#### [Exercise directions]
Your reply should be the records below, duplicated exactly, with any picture removed.

====== Source data ======

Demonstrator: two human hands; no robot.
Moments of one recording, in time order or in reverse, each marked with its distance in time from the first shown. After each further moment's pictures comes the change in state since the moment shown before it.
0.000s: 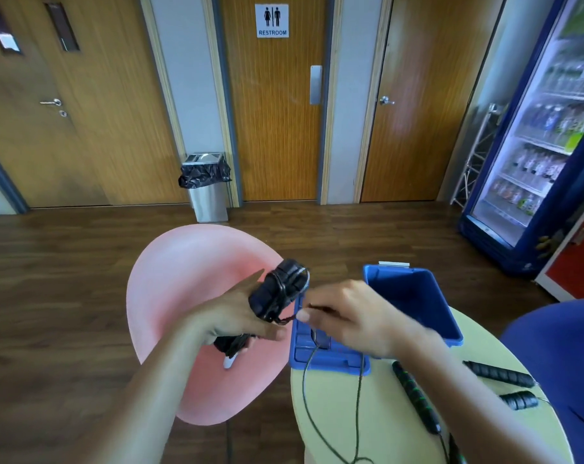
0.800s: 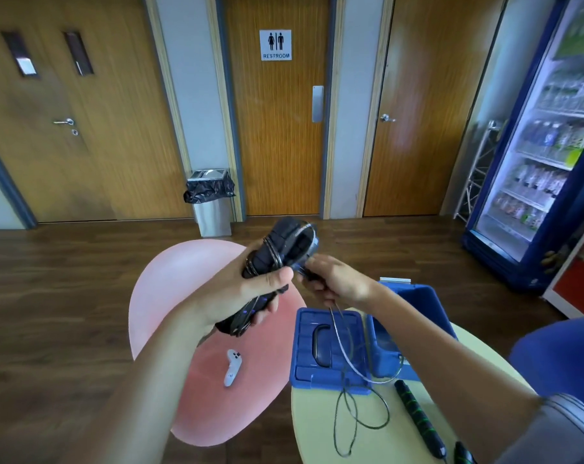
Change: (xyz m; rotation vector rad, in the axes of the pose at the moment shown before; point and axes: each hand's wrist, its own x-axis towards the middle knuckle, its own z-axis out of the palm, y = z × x) left_hand -0.030 0.068 -0.001 -0.228 0.153 0.387; right_hand 0.064 0.041 -0.008 0.870 -0.080 0.334
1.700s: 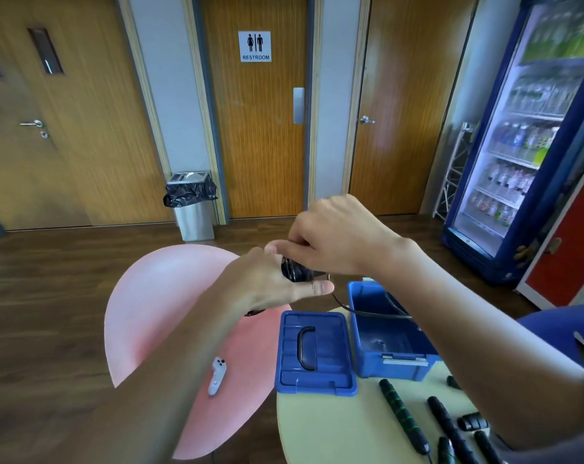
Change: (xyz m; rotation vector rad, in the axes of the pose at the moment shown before) left_hand 0.053 0.015 0.036 0.868 0.108 -0.148; right_hand -0.038 -0.106 -0.003 -1.583 0.291 -0.425
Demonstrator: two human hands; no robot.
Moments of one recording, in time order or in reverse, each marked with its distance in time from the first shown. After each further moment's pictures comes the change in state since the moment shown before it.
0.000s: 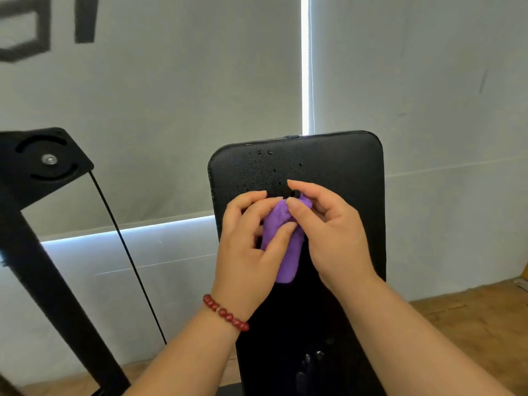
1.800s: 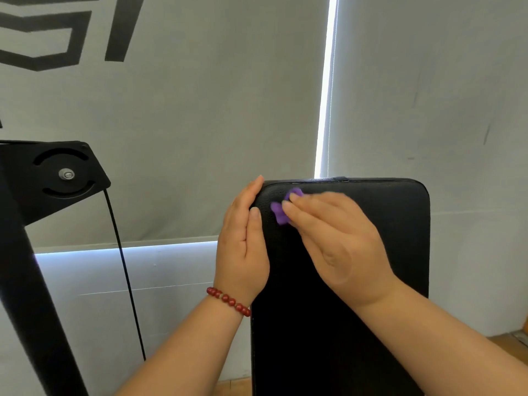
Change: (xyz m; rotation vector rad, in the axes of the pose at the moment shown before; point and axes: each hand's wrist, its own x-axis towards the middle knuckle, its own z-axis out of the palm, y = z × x) left_hand 0.060 -0.064 -0.026 -0.163 0.202 -0.026; right_hand 0.061 0.013 0.028 -0.929 -0.069 -1.071
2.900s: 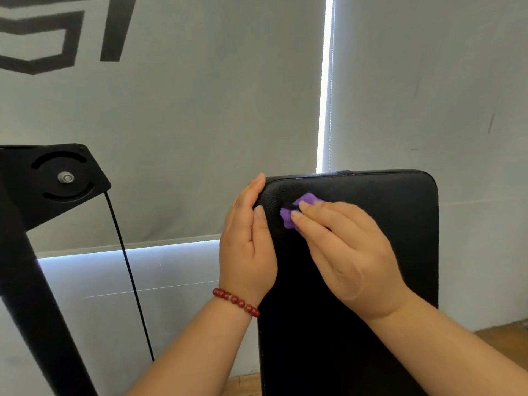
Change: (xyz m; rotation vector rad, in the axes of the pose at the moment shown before) left_hand -0.001 -0.002 0.002 0.095 0.036 0.055; right_hand -0.015 -0.004 -0.004 -0.098 -0.035 -0.020
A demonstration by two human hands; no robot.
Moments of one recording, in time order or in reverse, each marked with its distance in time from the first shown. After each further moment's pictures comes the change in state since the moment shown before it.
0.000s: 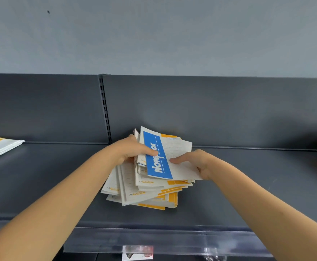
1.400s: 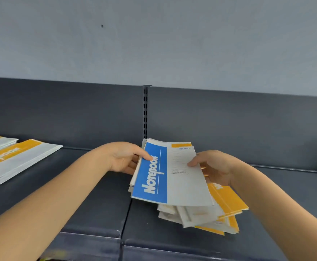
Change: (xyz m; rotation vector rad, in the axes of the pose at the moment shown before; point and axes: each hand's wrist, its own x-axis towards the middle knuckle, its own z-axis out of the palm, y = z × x) left_hand -0.028 -0.051 -0.126 -0.237 -0.172 -0.070; right_hand -0.026 -0.059 0.086 0.047 -0.156 -0.163
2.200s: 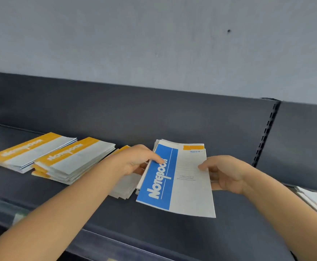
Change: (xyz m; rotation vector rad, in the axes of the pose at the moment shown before) left_hand -0.065 -0.099 -0.283 0.044 0.306 0.069; right_hand 0.087 -0.078 0.303 0.052 -0.075 -0.012
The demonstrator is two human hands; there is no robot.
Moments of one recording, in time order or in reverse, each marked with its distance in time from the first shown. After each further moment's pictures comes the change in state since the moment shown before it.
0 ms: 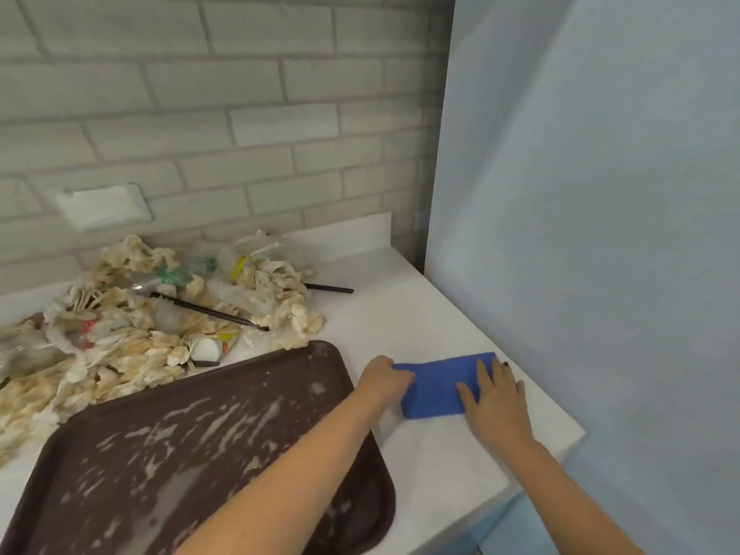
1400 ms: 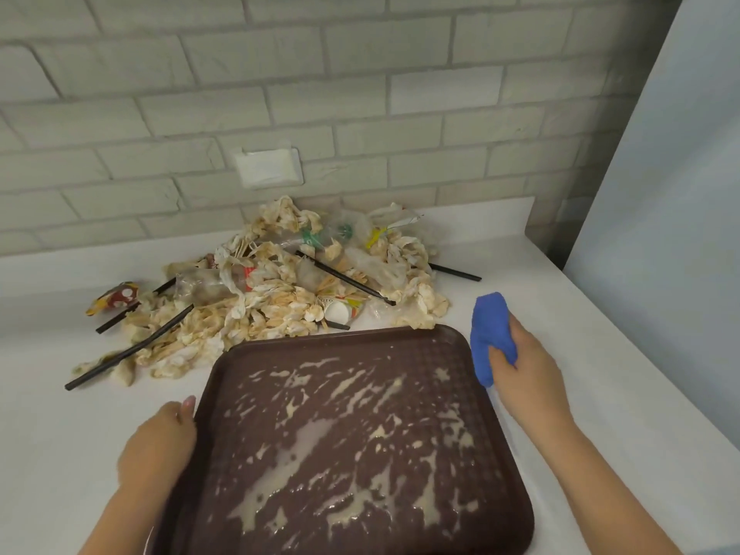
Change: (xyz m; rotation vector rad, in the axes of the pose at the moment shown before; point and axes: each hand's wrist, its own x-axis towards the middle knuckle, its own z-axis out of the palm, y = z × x) left_hand -0.111 -0.255 -0.282 0.471 0.794 -0.485; right_hand -0.020 -0.175 -0.027 0.569 -0.023 -0.256
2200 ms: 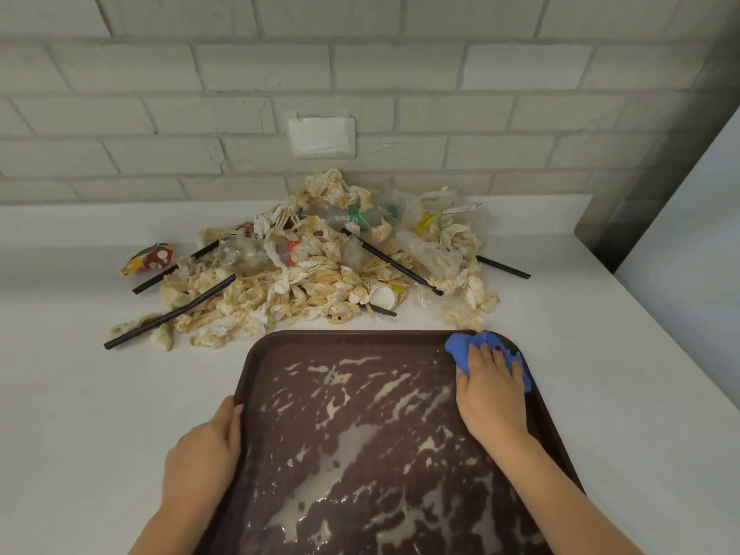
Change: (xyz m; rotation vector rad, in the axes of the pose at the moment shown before) left_hand -0.019 -0.046 0.025 -0.123 0.154 0.347; right_hand -0.010 -0.007 0.115 -0.772 -0.228 -0.129
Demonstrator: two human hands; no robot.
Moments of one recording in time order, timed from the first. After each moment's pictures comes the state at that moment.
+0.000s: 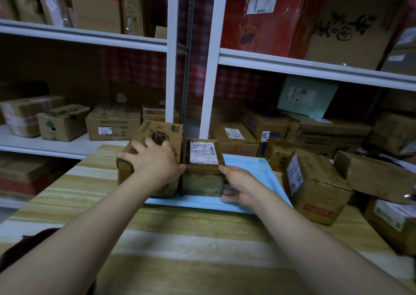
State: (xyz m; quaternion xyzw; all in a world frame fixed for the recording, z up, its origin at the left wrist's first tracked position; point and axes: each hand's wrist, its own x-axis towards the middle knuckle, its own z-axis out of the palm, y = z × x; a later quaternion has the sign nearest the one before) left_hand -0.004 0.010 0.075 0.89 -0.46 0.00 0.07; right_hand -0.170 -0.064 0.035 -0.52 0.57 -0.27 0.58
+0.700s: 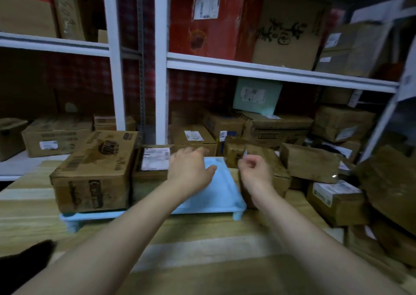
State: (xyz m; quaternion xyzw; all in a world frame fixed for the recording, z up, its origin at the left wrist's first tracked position) left_hand -0.141 -0.023 0.079 0.69 -0.68 0.00 0.24; right_hand -0.294 -0.066 0.053 -0.52 0.64 -0.49 0.28
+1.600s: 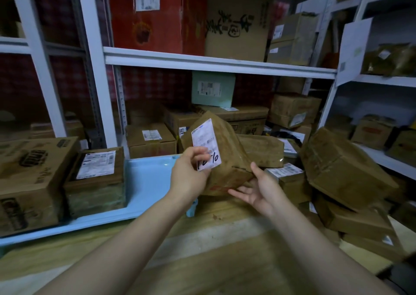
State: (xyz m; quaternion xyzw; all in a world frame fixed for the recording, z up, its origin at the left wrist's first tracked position) left_hand -0.264 -0.034 0.054 0.51 -0.57 -0.33 0.55; right_hand -0.443 -0.064 0.023 -0.23 0.44 -0.58 0.65
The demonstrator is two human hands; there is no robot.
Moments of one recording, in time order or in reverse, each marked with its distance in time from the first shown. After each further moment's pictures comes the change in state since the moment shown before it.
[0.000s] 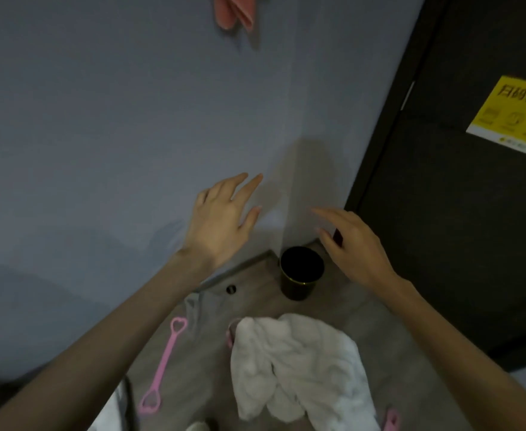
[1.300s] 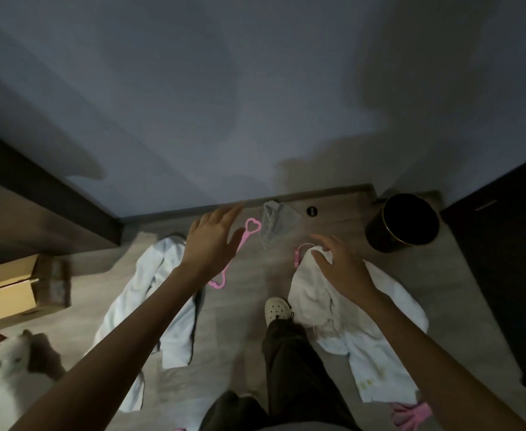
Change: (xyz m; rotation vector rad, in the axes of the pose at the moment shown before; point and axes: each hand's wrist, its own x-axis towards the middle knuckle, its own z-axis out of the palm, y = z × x) left_hand -0.201 -0.229 0.127 -0.018 -0.424 -0.650; right_hand 0.009 -0.048 0.332 0.331 -0.656 0.171
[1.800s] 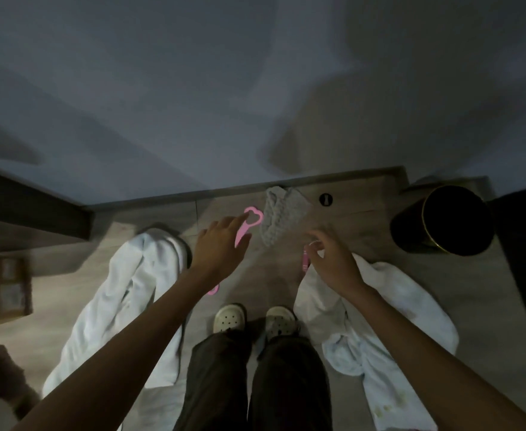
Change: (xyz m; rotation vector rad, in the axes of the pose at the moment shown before) left_hand 0.155 -0.084 0.188 -0.105 -0.220 -0.113; right_hand 0.196 0.101 0.123 0.069 -0.109 0.221
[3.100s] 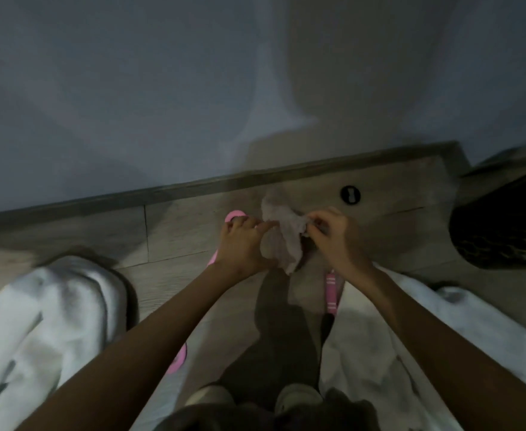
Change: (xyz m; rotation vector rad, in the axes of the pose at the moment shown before) left_hand 0.222 -0.119 0.296 0.088 -0.097 0.218; right_hand 0.239 0.157 0.175 -0.062 0.198 -0.182
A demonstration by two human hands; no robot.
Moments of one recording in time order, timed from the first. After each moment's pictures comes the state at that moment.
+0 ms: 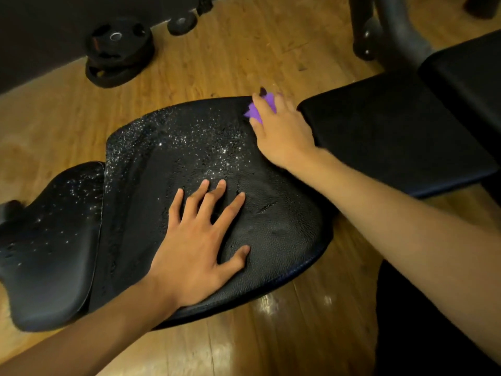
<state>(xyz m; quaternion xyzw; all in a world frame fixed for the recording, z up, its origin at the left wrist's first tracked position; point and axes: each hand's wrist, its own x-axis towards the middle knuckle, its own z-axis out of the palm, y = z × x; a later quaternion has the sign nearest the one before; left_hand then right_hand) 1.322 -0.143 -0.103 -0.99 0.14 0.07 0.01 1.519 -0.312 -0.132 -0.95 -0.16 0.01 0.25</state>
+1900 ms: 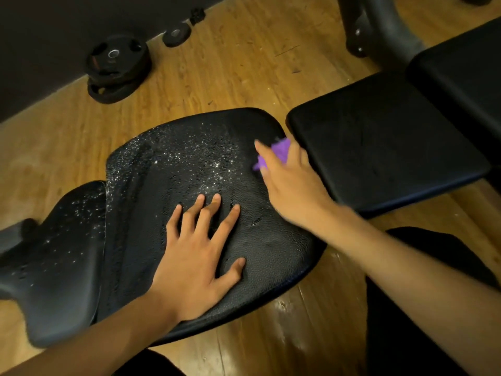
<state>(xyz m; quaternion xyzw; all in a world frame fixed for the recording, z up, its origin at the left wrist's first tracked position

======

#### [Task response]
Demonstrator: two human hands; no robot.
Moments of one recording, in time order or in reverse, each marked with its distance in time from the first shown. After each further moment's pictures comes the change in state since the moment shown before it.
0.000s: 
0.800s: 
Change: (xyz m; rotation vector rad, in the axes of the pose at the moment shown before; point and axes: each hand's wrist, its own x-axis towards the middle knuckle, its own z-axis out of the palm, y = z × x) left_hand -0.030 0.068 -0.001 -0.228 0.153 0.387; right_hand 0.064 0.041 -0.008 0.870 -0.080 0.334
1.700s: 
Change: (xyz m; rotation vector rad, in the axes of the pose at the moment shown before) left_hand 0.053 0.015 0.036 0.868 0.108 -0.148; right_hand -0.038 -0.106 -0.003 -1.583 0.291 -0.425
Demonstrator: two human hands; no robot.
Moments of one recording, in time order or in reverse, each marked with its distance in time from the first shown. After each further moment's pictures comes the change in state since the moment shown before it.
0.000s: 
1.800s: 
Change: (xyz m; rotation vector rad, in the axes of the pose at the moment shown before; point and axes: each hand's wrist, its own x-axis towards the middle knuckle, its own z-axis out of the palm, y = z × x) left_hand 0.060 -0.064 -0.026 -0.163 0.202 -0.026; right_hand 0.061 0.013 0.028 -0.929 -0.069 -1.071
2.900s: 
Change: (xyz m; rotation vector rad, in the axes of the pose at the moment shown before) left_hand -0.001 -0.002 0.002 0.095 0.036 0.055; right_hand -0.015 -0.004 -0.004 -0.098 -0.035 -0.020
A demonstration by two human hands; no robot.
Moments of one recording, in time order or in reverse, each marked with its distance in time from the first shown. After each further moment's pictures comes the change in state since the moment shown before it.
0.000s: 
1.400s: 
Change: (xyz m; rotation vector rad, in the axes of the pose at the moment shown before; point and axes: each hand's wrist, its own x-axis towards the middle knuckle, its own z-axis out of the palm, y = z × x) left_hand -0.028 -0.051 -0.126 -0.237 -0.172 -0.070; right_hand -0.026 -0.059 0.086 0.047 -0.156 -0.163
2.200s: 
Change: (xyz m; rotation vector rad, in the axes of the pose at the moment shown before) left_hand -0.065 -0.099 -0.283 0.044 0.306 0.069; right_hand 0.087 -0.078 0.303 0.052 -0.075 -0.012
The demonstrator is two human hands; there is no robot.
Moments of one recording, in time order or in reverse, each marked with its distance in time from the first shown. After each further moment's pictures comes the change in state since the moment shown before it.
0 ms: 
1400 ms: 
Change: (xyz m; rotation vector rad, in the axes of the pose at the moment shown before; point and axes: each hand's wrist, its own x-axis towards the middle knuckle, its own z-axis out of the palm, y = z × x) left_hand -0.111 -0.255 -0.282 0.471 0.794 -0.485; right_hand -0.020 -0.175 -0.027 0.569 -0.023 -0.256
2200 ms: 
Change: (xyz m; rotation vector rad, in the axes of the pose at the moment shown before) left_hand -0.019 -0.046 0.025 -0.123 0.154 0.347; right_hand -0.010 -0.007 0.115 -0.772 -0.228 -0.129
Demonstrator: two human hands; no robot.
Moments of one recording in time order, timed from the first. After each moment's pictures comes the state at that moment.
+0.000s: 
State: (xyz m; quaternion xyzw; all in a world frame fixed for the recording, z up, its origin at the left wrist's first tracked position; point and axes: each hand's wrist, its own x-axis towards the middle knuckle, its own z-axis out of the palm, y = z × x; a later quaternion has the sign nearest the one before) left_hand -0.004 0.010 0.075 0.89 -0.46 0.00 0.07; right_hand -0.170 -0.064 0.035 -0.52 0.57 -0.27 0.58
+0.700s: 
State: (xyz m; quaternion xyzw; all in a world frame fixed for the recording, z up, its origin at the left wrist's first tracked position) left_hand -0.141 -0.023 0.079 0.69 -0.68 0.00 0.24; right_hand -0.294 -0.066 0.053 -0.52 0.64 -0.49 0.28
+1.600s: 
State: (xyz m; quaternion xyzw; all in a world frame fixed for the recording, z up, its origin at the left wrist's first tracked position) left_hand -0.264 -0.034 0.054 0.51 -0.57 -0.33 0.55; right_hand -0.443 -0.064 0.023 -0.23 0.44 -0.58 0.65
The demonstrator is two human hands; there is no robot.
Moments of one recording, in time order or in reverse, each marked with its distance in time from the first shown. After each further moment's pictures comes the change in state since the moment shown before it.
[0.000s] 
[1.300s] 
Change: (xyz m; rotation vector rad, in the axes of the pose at the moment shown before; point and axes: each hand's wrist, its own x-axis towards the middle knuckle, its own z-axis out of the palm, y = z × x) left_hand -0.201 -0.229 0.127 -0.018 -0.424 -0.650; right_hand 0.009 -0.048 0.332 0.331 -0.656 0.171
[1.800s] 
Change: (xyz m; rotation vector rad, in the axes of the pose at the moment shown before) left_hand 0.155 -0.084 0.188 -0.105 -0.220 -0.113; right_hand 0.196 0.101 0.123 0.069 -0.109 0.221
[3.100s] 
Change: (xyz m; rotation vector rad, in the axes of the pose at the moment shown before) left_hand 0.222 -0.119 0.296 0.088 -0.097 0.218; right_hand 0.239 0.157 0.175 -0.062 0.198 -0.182
A demonstration by two human hands; no robot.
Moments of one recording in time order, timed from the first. After each moment's pictures comes the state at that moment.
+0 ms: 
<state>(xyz m; quaternion xyzw; all in a world frame fixed for the recording, z up, its origin at the left wrist's first tracked position; point and axes: each hand's wrist, its own x-axis towards the middle knuckle, its own z-axis out of the palm, y = z × x; a later quaternion has the sign nearest the one before; left_hand then right_hand) 1.322 -0.143 -0.103 -0.99 0.14 0.07 0.01 1.519 -0.312 -0.132 -0.95 -0.16 0.01 0.25</state>
+1900 ms: 
<state>(xyz m; quaternion xyzw; all in a world frame fixed for the recording, z up, its origin at the left wrist's first tracked position

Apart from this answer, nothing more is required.